In a single month in space, astronauts can lose as much bone mass as a postmenopausal woman does in a year, according to NASA. This startling decrease causes higher calcium levels in the blood, which can lead to a greater incidence of renal stones. To counteract these problems, astronauts exercise vigorously using specially designed machines aboard the space station. Kelly has exercised roughly 700 hours throughout the course of his mission, according to NASA.
Most of these effects can be counteracted upon landing, but it does take some work. “Just holding my head up is a bizarre new experience," astronaut Chris Hadfield told CBC News after a stint on the ISS in 2013. “I haven’t had to hold my head on top of my neck for five months.”
Every second, fluids rush throughout our bodies, and for the Earth-bound, gravity helps move these fluids down into the legs. But take away gravity, and the fluids float up to the head. According to NASA, over the course of his year in space, the amount of fluid shifting into Scott Kelly’s head could fill a two-liter soda bottle.
Because of this, the astronauts “tend to look cheekier,” says Neal. This fluidic drift also causes more serious conditions, including pressure on the optic nerve, which can affect vision. Once back on Earth, the eye troubles usually subside, but this is one of the big issues NASA wants to understand for longer-duration flights.
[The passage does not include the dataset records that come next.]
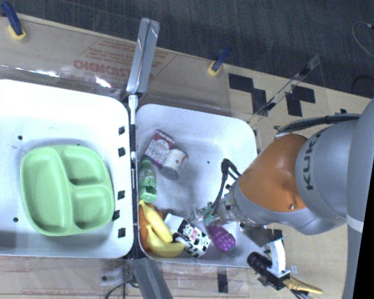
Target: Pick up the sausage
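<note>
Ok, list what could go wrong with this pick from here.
1. The gripper sits over a tight cluster: yellow banana, black-and-white spotted toy, purple knobbly toy. It may catch the wrong one.
2. I cannot tell which item is the sausage; it may be partly buried.

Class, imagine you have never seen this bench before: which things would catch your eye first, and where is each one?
The grey arm with its orange band reaches over the right bin, its claw low among the clutter. In the left bin lies a bright green divided plate. A yellow banana and a purple toy sit by the right bin's near edge.
</note>
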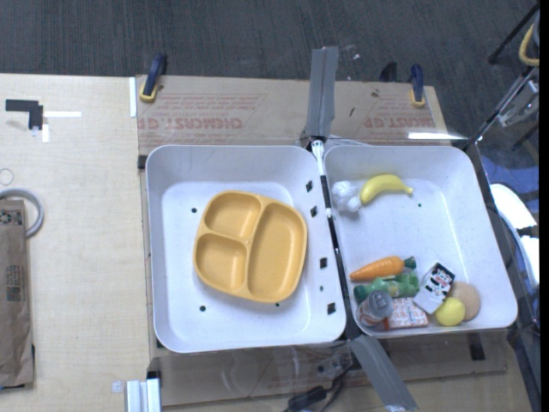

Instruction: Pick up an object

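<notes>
— Where is the gripper (pixel 521 103)?
— At the far right edge, outside the right bin (pixel 480 187), above its upper right corner. It is partly cut off, so I cannot tell whether it is wide or narrow.
— And the objects to pick?
— All in the right bin, well apart from the gripper. The banana (pixel 386 187) lies nearest, to the gripper's left and lower, with a small white object (pixel 346 197) just beside it at the bin's left wall.
— The rest?
— Heaped in the near corner: a carrot (pixel 377 269), a green object (pixel 390 285), a small white carton (pixel 436 285) and a lemon (pixel 450 312), crowded together.
— The left bin (pixel 171 316)?
— It holds a yellow divided plate (pixel 251 245), lying flat. Both bins sit on cardboard (pixel 223 110) over the tabletop (pixel 77 256).
</notes>
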Robot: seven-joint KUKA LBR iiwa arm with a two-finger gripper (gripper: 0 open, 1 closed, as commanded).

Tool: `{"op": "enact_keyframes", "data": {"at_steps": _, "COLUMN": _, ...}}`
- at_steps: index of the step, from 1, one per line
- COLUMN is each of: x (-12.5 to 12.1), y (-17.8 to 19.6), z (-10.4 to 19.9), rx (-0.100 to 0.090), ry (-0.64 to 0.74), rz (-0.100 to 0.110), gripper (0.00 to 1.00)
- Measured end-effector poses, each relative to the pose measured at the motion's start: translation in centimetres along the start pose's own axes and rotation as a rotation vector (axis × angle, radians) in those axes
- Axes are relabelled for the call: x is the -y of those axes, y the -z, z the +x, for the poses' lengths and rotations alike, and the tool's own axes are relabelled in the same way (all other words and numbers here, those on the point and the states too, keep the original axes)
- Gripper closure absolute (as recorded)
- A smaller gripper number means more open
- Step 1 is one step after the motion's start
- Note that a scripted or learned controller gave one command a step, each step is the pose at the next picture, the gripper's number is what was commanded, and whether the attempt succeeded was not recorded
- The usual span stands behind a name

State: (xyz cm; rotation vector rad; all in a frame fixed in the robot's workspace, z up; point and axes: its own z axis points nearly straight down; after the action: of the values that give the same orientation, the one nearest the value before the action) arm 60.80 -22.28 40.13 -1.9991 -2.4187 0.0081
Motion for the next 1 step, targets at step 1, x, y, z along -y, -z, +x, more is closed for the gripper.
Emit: {"op": "enact_keyframes", "data": {"at_steps": 1, "x": 0.17, "y": -9.49, "z": 2.19, "rx": -0.001, "ry": -0.246, "rz": 0.001, "gripper": 0.0}}
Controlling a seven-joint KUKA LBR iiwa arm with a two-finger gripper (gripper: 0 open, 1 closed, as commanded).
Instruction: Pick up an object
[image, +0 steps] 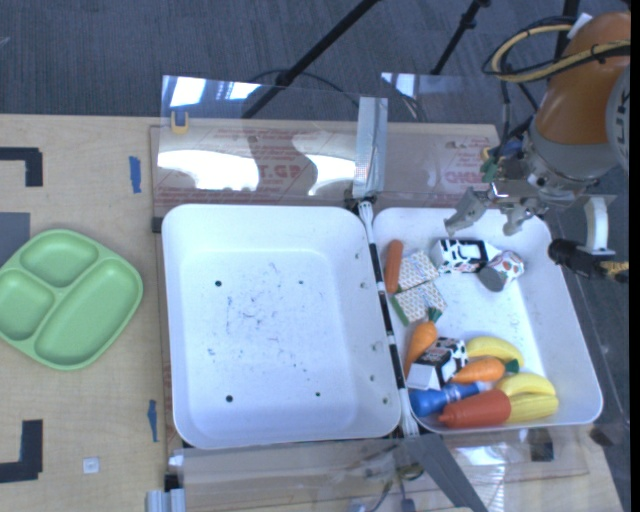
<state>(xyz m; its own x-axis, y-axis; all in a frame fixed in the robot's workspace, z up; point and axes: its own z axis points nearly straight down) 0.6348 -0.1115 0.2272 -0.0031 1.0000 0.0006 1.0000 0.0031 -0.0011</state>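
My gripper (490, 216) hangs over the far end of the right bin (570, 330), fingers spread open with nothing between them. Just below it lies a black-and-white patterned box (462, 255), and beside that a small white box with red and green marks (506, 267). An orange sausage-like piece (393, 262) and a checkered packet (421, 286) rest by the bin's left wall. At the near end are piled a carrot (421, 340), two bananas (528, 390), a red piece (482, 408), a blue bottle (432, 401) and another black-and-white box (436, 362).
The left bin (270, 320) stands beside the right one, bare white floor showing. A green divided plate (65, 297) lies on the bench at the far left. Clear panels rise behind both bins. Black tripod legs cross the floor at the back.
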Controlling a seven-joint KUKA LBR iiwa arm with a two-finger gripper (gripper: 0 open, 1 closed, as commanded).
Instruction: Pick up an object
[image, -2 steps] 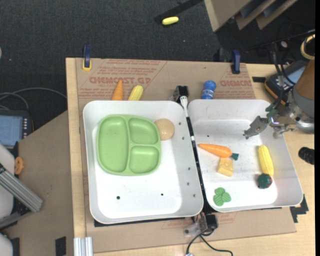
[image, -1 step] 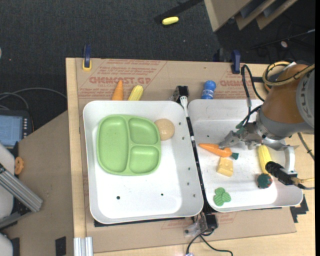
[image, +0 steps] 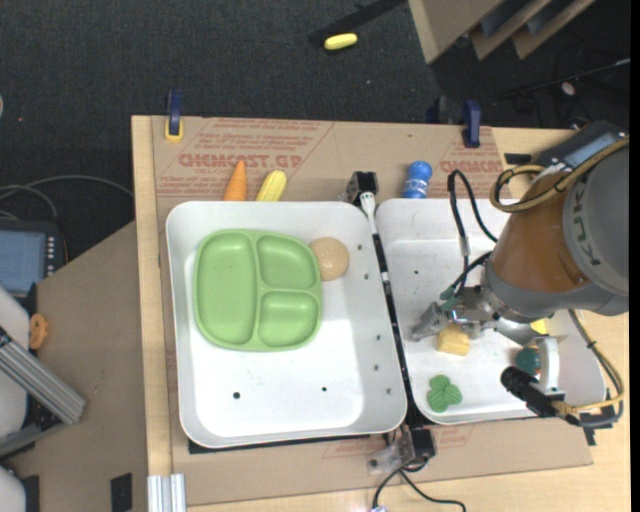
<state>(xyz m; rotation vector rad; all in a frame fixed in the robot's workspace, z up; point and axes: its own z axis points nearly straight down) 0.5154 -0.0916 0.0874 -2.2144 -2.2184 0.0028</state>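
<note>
Your gripper (image: 437, 322) hovered in the right bin (image: 420, 235), jaws spread, just beside the yellow block (image: 455, 344).

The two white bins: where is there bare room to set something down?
Left bin: the bare floor below the green divided plate, toward the near rim. Right bin: a bare strip at the far end, near the blue bottle. It is crowded near the gripper, the yellow block and the green toy.
</note>
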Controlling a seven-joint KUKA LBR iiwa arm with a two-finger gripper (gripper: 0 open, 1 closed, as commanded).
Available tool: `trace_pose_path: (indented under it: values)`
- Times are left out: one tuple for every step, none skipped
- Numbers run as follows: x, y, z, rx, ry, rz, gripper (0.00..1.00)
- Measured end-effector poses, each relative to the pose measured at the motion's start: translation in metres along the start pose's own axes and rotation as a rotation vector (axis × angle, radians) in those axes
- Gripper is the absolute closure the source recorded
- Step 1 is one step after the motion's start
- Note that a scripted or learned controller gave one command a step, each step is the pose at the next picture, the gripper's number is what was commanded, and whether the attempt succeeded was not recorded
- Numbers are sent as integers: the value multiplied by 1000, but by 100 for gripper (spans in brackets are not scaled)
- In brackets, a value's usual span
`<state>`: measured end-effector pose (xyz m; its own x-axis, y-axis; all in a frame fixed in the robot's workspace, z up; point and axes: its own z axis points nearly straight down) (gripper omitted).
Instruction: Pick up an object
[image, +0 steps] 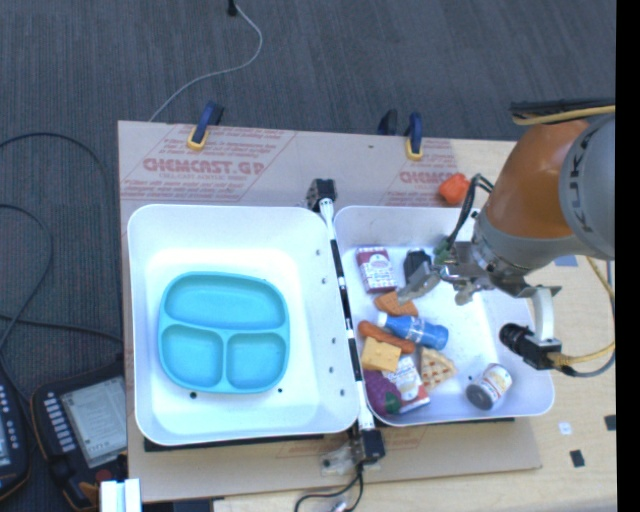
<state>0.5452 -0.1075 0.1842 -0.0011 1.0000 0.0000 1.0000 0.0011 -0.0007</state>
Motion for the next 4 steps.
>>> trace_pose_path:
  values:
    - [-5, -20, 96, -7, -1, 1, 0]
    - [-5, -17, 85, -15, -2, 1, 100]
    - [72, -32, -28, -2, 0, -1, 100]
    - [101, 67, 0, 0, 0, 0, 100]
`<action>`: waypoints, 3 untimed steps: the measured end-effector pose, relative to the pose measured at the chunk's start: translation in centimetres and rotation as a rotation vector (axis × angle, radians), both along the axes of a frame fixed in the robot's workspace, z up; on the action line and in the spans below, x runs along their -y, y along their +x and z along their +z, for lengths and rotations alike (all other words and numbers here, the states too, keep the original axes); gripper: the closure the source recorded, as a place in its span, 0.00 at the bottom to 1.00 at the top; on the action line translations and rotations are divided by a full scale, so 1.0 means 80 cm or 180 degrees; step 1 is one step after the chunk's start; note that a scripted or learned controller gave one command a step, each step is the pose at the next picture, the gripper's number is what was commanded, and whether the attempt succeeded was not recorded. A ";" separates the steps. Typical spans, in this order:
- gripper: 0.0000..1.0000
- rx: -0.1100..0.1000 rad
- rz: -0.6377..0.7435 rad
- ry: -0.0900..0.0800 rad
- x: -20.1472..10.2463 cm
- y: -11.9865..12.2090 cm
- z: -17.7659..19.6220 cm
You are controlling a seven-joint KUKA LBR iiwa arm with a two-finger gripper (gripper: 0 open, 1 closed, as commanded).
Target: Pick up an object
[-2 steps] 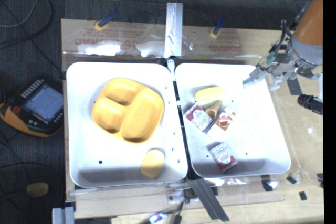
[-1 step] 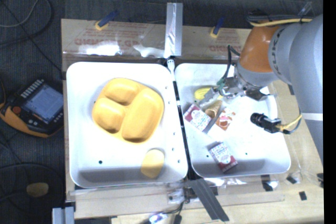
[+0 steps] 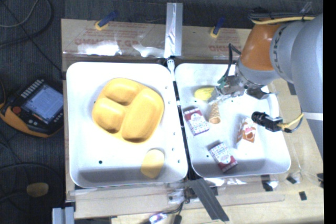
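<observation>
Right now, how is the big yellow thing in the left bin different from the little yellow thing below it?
The large yellow lumpy object is far bigger than the small yellow piece. The large yellow lumpy object bulges in three rounded lobes; the small yellow piece is one plain rounded block. The large one sits mid-bin, the small one near the front edge. Both are yellow and lie in the left bin.

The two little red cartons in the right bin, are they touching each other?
Apart. The camera view shows bare white bin floor between the upper red carton, near the divider, and the lower red carton, nearer the front edge.
</observation>
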State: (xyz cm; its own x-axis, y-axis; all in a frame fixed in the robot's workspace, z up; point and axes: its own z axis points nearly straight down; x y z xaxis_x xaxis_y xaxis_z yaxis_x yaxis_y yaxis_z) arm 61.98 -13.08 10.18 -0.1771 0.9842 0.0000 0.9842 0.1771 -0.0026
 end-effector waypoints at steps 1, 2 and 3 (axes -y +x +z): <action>1.00 0.0005 -0.0165 -0.0005 -0.077 0.049 0.102; 1.00 0.0007 0.0336 -0.0009 -0.119 0.036 0.140; 1.00 0.0004 0.0440 -0.0006 -0.096 -0.028 0.164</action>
State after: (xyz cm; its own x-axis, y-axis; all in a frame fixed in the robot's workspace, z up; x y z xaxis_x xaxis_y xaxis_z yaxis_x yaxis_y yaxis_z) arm 59.72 -5.40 23.29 -0.3109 0.9504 -0.0022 0.9504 0.3109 -0.0017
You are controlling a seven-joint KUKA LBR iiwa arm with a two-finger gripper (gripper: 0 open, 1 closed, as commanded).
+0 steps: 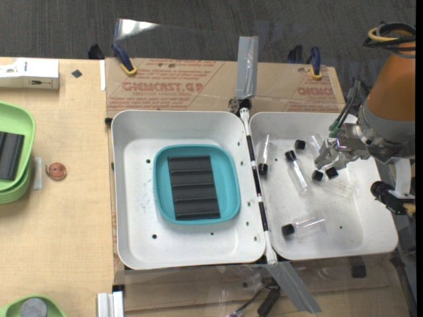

Earth's magnetic field provides a form of natural shielding that protects life on the surface from a good amount of high-energy radiation, which could otherwise damage DNA. Outside this safe zone, artificial shielding on the ISS can partially protect astronauts from radiation exposure, but it isn’t effective for all radiation types, leaving astronauts more susceptible to cancer and other long-term health risks.
A trip to Mars will be even more brutal, because in addition to the exposure time in transit, the red planet has no natural magnetic shield. With the latest ISS mission, scientists are hoping to suss out exactly how space radiation might trigger changes in Kelly’s DNA, and what that might mean for future Mars-bound travelers.
Despite all these severe-sounding effects, most of the known damage can be reversed after an astronaut’s return to Earth. In a press conference from space last week, Kelly was in high spirits. Though he reports some minor effects to his eyes, he says overall that he feels well and is in good shape psychologically: “It’s not like I’m climbing the walls.”
“I’ve tried to do this with a very deliberate methodology and deliberate pace,” he says, adding that he has used each mission task as a milestone. “I think that’s important, having those kinds of milestones that break up a long-distance flight. The next milestone is coming home.”